**Aim of the exercise**
What is wanted is an exact copy of the lines from the top of the listing through the line containing "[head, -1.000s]".

Start of Entries shown

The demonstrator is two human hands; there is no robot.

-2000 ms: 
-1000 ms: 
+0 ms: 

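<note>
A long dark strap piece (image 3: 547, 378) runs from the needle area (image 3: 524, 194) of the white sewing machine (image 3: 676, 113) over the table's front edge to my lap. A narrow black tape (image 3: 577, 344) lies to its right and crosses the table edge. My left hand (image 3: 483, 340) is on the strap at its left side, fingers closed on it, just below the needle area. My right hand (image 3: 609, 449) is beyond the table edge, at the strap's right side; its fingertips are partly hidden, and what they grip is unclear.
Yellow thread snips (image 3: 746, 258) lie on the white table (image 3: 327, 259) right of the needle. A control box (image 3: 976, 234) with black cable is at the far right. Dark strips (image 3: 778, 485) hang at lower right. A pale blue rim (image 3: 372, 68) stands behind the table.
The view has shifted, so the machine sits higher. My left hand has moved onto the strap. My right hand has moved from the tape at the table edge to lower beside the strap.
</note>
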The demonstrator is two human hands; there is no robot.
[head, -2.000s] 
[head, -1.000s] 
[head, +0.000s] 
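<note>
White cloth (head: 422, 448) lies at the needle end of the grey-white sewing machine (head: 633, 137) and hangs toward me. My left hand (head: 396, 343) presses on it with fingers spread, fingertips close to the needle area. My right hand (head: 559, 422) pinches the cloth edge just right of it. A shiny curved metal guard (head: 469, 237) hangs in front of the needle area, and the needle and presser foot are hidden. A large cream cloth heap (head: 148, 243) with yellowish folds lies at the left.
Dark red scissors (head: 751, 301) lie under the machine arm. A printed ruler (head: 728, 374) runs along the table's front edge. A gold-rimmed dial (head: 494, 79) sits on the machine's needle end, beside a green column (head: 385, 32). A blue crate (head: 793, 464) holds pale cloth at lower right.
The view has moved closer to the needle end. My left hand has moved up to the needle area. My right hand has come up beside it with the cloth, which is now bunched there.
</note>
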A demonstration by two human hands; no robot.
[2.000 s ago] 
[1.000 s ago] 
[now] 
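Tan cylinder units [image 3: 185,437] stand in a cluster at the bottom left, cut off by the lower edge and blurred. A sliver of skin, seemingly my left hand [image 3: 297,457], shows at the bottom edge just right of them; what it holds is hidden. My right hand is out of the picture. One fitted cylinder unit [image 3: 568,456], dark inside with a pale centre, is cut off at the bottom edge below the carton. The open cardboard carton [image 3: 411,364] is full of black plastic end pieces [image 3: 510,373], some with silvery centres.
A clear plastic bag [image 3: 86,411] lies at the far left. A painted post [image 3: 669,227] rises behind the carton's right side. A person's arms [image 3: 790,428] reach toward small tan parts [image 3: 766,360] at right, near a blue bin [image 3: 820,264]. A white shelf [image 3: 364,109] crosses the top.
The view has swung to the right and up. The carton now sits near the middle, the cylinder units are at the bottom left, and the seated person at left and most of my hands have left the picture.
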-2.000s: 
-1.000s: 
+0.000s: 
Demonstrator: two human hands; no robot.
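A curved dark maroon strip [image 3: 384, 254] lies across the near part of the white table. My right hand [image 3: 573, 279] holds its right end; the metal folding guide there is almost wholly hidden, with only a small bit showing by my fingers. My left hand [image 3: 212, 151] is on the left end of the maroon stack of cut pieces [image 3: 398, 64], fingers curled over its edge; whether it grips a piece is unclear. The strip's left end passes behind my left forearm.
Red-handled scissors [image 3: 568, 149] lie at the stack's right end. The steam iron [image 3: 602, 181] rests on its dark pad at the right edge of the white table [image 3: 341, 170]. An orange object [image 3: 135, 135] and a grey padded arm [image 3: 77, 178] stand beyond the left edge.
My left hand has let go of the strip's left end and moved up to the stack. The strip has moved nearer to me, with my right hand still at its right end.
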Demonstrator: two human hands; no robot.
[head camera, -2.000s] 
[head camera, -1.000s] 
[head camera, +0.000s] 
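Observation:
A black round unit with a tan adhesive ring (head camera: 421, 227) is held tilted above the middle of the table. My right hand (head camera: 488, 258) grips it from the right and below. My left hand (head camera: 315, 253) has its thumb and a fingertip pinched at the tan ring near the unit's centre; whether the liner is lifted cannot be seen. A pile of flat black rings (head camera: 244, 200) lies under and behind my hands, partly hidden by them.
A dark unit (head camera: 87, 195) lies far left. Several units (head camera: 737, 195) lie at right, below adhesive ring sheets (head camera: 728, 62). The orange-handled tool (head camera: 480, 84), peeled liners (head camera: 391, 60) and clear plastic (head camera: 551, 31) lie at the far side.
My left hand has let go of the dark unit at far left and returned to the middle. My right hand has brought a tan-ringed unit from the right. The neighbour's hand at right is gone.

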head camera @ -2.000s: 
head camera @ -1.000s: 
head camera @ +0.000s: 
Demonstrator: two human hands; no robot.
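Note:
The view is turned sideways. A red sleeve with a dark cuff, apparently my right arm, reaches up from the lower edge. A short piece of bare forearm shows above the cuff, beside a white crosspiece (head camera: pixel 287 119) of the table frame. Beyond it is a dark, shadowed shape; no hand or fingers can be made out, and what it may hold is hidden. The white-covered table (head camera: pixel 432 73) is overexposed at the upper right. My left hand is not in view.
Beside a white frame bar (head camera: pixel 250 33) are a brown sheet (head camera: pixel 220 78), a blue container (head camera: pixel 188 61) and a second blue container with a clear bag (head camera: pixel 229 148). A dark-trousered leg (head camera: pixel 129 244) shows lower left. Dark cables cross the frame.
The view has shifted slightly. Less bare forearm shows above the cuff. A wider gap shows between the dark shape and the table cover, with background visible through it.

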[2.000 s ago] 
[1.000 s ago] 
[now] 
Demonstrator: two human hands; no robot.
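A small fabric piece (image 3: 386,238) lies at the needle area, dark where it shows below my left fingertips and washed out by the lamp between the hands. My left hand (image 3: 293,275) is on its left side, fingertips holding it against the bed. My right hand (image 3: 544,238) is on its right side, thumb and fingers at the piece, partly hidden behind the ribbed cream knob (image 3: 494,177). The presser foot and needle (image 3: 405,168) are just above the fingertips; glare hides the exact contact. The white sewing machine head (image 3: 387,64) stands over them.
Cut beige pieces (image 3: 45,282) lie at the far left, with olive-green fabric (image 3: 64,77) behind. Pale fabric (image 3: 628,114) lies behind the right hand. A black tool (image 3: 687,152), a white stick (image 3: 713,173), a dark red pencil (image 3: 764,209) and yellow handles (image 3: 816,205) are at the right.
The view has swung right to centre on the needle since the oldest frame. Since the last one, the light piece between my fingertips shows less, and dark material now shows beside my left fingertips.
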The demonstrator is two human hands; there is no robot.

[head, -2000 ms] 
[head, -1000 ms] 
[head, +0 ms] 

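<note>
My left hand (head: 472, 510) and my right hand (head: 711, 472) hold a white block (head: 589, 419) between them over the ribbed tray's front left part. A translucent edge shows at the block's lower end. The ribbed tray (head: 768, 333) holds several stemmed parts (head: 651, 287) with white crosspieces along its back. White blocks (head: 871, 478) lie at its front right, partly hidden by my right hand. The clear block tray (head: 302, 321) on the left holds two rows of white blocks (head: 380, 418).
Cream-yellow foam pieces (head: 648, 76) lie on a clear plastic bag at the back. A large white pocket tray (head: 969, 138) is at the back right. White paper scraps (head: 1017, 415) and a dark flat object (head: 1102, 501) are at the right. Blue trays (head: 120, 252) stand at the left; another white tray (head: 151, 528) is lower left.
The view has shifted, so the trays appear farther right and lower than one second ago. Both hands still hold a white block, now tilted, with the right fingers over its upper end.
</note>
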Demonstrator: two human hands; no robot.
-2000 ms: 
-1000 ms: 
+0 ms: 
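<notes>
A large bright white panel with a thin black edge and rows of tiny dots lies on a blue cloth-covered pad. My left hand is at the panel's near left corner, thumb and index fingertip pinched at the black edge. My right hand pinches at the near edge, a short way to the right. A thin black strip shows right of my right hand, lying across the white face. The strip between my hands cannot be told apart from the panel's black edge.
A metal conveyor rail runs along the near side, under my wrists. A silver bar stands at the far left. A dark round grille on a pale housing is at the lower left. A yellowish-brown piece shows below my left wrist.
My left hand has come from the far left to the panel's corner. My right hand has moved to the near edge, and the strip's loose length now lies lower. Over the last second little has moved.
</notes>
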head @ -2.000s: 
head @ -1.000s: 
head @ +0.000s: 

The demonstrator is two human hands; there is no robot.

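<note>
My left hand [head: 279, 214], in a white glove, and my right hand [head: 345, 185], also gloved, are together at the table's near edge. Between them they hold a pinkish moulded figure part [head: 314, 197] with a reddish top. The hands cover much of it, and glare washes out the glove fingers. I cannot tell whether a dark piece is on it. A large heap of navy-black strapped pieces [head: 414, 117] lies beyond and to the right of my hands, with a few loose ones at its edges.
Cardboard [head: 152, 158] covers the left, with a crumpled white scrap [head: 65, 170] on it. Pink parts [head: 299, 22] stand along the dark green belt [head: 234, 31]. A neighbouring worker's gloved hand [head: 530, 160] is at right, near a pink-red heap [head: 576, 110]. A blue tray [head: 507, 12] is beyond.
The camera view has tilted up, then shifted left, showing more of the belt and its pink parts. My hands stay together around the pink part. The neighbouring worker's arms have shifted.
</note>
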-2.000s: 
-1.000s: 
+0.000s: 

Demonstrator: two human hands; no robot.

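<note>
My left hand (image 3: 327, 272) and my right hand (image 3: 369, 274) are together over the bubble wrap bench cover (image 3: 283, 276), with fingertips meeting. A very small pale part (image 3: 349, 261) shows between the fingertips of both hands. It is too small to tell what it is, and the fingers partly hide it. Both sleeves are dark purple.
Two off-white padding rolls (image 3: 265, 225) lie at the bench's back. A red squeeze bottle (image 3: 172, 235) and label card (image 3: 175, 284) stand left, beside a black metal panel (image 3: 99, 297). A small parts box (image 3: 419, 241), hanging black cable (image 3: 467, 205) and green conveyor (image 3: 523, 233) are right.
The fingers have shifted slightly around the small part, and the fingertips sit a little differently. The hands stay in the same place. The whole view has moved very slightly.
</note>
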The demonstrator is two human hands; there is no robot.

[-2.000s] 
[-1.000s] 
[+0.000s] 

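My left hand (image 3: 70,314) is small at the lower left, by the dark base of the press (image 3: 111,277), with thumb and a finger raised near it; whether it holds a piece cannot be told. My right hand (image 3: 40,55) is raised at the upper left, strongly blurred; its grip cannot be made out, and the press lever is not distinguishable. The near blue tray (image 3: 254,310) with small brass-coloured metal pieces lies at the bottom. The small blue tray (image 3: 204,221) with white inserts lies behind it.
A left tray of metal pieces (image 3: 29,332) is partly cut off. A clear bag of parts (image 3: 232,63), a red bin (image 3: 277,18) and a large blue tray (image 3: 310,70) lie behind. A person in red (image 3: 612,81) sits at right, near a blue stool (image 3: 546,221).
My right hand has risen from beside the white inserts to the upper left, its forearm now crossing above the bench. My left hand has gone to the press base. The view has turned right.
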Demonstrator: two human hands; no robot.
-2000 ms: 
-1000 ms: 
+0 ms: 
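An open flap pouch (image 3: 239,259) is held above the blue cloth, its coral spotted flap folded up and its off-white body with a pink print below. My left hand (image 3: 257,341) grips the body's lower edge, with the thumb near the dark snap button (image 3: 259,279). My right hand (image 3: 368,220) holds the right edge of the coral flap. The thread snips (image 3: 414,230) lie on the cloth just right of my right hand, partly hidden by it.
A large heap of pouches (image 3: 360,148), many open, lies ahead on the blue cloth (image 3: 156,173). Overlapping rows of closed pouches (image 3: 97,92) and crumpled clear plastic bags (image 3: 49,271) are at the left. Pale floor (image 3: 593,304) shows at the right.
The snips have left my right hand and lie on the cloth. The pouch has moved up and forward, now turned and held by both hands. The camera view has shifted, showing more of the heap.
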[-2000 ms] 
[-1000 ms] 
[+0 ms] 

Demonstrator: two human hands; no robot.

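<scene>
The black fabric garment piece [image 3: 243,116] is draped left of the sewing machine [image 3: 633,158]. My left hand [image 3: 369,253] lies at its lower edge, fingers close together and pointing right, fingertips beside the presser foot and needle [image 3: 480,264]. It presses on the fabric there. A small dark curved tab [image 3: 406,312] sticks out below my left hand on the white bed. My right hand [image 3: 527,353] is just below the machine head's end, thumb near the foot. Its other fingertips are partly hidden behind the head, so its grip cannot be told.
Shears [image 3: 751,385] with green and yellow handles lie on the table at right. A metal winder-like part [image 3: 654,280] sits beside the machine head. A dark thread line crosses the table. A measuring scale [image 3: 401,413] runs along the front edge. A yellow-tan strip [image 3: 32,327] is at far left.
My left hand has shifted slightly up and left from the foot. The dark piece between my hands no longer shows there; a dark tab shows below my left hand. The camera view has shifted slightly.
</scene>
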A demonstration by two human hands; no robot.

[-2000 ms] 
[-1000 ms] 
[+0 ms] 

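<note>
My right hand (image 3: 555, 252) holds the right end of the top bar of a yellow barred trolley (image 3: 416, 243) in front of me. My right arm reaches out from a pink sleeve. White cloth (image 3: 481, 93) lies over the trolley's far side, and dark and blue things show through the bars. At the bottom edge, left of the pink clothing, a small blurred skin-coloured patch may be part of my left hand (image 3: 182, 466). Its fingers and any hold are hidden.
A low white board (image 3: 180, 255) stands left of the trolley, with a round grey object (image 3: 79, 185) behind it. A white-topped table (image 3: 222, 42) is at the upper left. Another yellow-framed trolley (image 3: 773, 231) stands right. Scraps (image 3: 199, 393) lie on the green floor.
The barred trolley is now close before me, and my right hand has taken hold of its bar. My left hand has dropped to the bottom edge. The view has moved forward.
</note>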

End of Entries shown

**Your response**
The demonstrator is two human hands; there is no robot.

-2000 ms: 
-1000 ms: 
+0 ms: 

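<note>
A long dark strap piece (image 3: 547, 378) runs from the needle area (image 3: 524, 194) of the white sewing machine (image 3: 676, 113) over the table's front edge to my lap. A narrow black tape (image 3: 577, 344) lies to its right and crosses the table edge. My left hand (image 3: 483, 340) is on the strap at its left side, fingers closed on it, just below the needle area. My right hand (image 3: 609, 449) is beyond the table edge, at the strap's right side; its fingertips are partly hidden, and what they grip is unclear.
Yellow thread snips (image 3: 746, 258) lie on the white table (image 3: 327, 259) right of the needle. A control box (image 3: 976, 234) with black cable is at the far right. Dark strips (image 3: 778, 485) hang at lower right. A pale blue rim (image 3: 372, 68) stands behind the table.
The view has shifted, so the machine sits higher. My left hand has moved onto the strap. My right hand has moved from the tape at the table edge to lower beside the strap.
</note>
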The demonstrator is two human hands; there is no robot.
[head, -2.000s] 
[head, -1.000s] 

The complete answer has been presented.